The train status feature on Amtrak’s website shows the train finally arrived in Sanford at 6:03 a.m. today (Wednesday, Jan. 11), some 20 hours, 4 minutes late. Monday’s northbound Auto Train arrived in Lorton at 6:53 p.m. on Tuesday, almost 9 hours late.

In light of the lengthy delay, Amtrak canceled the Auto Train in both directions Tuesday. The northbound Star and Meteor combined, and were running more than 6 hours off the Star’s schedule, with the Meteor more than 14 hours late. The southbound Meteor also detoured, but an Amtrak alert said that Monday’s train would terminate at Hamlet, with alternate transportation provided for the otherwise stranded passengers from there.

— News Wire editor David Lassen contributed to this report. Updated at 6:50 a.m. CST with southbound Auto Train arriving in Florida; updated at 1:05 p.m. CST with additional details on Amtrak service disruptions in California.

7 thoughts on “Slide threat cancels Pacific Surfliners, Coast Starlight; Auto Train sees massive delay (updated)

  1. OH Boo Hoo East coast snowflakes got inconvenienced so they call 911 & make national news “because this sort of thing isn’t suppose to happen to people like us”. Never any national story about EB or CZ record tardy arrivals. Its not like they can bus the AT psgrs around the derailment since they brought their cars with them & their luggage is probably in that car. If you’re that attached to having your own car on vacation just drive!

  2. No kidding. As reported on national news….passengers on the Auto Train called 911 for the police saying they were being held hostage on the train and were asking for help.

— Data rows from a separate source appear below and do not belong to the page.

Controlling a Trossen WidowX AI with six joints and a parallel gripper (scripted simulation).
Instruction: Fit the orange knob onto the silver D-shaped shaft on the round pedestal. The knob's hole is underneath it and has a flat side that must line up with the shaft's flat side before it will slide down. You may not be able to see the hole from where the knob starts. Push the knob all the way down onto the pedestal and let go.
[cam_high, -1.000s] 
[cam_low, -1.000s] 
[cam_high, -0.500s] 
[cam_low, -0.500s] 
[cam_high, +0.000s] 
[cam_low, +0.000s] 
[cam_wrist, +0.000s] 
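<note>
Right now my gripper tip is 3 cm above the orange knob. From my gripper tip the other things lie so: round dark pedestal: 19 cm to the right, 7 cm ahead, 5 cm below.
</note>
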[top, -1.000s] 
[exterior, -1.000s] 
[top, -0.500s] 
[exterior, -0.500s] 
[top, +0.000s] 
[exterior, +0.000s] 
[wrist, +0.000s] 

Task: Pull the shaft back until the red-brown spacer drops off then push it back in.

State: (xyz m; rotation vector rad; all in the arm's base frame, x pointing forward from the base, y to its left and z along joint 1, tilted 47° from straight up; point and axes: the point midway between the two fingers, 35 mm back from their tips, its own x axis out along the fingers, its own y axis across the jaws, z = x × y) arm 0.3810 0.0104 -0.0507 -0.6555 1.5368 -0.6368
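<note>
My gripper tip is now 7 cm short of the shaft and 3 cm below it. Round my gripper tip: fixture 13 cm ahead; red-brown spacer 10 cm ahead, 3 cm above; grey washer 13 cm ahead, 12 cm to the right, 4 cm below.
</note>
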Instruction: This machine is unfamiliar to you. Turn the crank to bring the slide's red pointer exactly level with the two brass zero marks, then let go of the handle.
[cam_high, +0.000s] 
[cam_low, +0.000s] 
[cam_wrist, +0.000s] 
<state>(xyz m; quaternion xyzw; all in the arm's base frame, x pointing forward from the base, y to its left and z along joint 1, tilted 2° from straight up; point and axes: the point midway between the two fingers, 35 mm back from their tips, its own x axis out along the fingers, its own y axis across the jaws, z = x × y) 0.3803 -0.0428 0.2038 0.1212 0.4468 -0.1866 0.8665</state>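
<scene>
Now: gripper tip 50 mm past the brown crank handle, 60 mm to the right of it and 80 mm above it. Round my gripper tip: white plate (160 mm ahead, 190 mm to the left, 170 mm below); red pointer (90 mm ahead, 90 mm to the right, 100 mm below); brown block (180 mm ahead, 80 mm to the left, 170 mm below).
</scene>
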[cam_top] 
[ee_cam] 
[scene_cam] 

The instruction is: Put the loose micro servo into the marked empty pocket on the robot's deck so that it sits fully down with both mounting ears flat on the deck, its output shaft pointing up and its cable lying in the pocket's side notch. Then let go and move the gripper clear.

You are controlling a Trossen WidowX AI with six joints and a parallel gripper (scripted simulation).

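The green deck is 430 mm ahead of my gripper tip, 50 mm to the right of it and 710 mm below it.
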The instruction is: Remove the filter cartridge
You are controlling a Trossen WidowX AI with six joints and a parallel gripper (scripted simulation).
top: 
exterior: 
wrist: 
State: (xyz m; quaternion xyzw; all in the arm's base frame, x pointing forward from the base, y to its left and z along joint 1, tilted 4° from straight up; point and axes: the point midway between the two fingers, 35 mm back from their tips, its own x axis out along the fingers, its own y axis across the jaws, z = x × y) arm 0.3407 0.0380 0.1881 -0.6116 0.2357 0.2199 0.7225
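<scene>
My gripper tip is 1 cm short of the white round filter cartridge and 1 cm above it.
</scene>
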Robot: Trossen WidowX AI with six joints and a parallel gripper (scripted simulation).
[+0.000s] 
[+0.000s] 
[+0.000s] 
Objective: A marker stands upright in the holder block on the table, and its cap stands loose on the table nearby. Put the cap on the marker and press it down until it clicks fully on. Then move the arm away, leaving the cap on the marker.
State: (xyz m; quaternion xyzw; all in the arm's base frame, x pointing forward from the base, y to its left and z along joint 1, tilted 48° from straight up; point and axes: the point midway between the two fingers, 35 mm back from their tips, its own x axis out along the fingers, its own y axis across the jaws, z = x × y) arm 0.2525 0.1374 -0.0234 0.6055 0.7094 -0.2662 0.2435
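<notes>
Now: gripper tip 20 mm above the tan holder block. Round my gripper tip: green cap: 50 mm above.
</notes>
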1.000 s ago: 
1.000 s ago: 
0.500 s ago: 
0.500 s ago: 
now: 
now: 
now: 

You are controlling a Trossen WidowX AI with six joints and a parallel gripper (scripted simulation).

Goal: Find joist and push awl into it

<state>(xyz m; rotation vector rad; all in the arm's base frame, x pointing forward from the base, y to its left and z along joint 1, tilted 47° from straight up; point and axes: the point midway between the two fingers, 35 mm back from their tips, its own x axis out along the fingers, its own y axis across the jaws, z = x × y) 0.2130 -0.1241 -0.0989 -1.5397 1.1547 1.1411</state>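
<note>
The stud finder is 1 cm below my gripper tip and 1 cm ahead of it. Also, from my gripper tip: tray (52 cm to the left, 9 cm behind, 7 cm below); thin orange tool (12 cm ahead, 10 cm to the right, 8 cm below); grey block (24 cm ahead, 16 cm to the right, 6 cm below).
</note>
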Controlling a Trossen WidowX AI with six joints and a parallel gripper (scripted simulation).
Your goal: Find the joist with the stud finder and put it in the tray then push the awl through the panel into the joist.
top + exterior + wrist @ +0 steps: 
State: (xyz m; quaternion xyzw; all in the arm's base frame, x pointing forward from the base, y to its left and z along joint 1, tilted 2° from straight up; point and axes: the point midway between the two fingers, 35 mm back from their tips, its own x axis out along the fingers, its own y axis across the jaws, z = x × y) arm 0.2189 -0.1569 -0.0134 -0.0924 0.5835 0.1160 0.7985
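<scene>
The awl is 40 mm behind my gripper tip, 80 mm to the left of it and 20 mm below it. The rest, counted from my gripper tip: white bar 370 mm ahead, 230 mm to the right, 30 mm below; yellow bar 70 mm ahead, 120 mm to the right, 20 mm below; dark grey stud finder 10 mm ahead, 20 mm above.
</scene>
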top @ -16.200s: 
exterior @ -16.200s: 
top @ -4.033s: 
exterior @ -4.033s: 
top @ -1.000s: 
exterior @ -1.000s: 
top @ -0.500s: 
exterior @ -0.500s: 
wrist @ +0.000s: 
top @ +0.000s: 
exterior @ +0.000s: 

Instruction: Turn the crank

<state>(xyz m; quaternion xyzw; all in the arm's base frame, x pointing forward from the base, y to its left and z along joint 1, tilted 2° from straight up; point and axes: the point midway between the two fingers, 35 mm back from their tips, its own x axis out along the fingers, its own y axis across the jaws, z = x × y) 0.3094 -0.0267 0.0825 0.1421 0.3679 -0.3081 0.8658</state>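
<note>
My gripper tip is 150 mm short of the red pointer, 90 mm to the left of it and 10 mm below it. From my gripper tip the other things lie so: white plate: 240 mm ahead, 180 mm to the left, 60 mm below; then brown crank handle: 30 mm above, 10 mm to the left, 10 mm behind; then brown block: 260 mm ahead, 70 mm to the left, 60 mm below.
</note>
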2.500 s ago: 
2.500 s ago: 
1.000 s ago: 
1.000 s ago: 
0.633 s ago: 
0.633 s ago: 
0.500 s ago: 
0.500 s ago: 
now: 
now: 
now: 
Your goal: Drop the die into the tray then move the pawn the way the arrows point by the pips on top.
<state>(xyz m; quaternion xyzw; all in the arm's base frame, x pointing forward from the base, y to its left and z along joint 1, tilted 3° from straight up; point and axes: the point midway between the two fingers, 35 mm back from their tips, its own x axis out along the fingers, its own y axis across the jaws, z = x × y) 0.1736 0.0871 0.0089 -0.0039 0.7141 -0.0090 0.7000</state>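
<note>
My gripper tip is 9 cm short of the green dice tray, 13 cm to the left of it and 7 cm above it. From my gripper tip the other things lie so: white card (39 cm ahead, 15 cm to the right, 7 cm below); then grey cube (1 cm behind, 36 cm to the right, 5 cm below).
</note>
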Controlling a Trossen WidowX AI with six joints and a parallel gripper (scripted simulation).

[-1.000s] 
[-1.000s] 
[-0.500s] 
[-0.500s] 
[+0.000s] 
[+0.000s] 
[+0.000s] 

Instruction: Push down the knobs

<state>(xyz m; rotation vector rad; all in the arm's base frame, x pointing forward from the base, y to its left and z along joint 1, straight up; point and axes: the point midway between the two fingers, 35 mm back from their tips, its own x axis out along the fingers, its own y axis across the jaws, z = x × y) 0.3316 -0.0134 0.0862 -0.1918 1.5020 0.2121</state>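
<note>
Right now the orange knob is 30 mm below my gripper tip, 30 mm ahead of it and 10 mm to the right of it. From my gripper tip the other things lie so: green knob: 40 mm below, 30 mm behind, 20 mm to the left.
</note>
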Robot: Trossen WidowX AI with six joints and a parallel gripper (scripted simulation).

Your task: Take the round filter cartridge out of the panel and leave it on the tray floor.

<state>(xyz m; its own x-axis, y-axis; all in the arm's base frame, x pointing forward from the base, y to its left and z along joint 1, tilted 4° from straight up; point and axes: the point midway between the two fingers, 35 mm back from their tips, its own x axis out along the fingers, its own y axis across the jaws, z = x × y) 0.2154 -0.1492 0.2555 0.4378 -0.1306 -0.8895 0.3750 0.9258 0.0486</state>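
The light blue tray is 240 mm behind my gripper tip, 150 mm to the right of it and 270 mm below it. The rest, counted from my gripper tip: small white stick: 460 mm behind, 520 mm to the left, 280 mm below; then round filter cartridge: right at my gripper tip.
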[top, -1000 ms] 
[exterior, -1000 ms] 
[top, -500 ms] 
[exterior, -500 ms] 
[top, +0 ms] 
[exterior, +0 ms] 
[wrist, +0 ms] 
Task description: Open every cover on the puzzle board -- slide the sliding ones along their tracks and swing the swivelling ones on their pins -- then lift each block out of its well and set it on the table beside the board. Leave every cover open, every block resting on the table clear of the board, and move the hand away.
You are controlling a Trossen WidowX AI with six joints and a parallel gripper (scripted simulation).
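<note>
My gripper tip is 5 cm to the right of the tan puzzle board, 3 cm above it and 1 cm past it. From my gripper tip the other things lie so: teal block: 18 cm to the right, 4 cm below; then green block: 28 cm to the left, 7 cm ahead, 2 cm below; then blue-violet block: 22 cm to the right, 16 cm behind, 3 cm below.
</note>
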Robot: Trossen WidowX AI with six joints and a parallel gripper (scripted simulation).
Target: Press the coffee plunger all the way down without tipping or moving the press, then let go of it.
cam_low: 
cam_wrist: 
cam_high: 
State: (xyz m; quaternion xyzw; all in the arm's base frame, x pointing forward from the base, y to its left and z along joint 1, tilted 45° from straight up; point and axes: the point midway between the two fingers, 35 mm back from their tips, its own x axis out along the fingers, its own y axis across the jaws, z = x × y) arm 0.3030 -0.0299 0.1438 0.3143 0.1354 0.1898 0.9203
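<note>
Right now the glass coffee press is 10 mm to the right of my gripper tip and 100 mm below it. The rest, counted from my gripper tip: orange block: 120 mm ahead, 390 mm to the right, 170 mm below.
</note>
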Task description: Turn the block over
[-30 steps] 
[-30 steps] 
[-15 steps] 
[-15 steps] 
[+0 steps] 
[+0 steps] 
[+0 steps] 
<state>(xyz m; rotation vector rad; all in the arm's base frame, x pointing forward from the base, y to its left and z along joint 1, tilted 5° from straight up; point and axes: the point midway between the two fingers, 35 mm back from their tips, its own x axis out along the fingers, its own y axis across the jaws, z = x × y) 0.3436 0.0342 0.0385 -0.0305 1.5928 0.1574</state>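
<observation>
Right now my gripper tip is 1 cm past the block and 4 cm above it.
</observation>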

    Amtrak finally came on the PA and reminded passengers to quit calling 911 and that they were not being held hostage.

    This is a joke.

  3. Auto Train is a freight train with passenger cars on the head end. It is NOT the same. Many Amtrak engineers are promoted Amtrak conductors who never ran a freight train or worked in freight service. Also, the detour route has but one Amtrak train running over it. So that would reduce the number of available crews qualified over the route. AND, Hamlet is the crew change point for Amtrak. So that would require two crews.
    Auto Train is long, heavy and requires a completely different way of operating than a short light train. What should have been done, if available, is put a CSX crew on the train with an Amtrak RFE or TM aboard as an “equipment” pilot.

  4. So, does this mean people certified for the Silver Star aren’t necessarily certified for the AutoTrain? Do the autoracks really make a difference in crew qualification? In any event, it appears that AMTRAK needs to get more people qualified. Further, it appears that AMTRAK headquarters left the on-board crew out to dry, failing to keep them up to date (such that, apparently, passengers thought they were being held hostage).

    1. Train handling for Auto Train is much different than “normal” passenger train handling and requires special training. One significant factor is that passenger trains use Graduated Braking for train control which permits the engineer to release the airbrakes gradually. This is not possible on Auto Train. The difference in skills is analogous to driving your average sedan vs. an 80,000 lb. tractor-trailer.

  5. Why is it not possible under these circumstances to waive the time rules to bring a train to a station or safe place to disembark to busses?
    Between Via’s issues on the 24th and Amtrack’s in the northwest this seems to a bad year for passenger train crews.

    1. Givernment is not going to waive rules such as these.
      Common Sense sets a bad precedent and creates unreasonable expectations.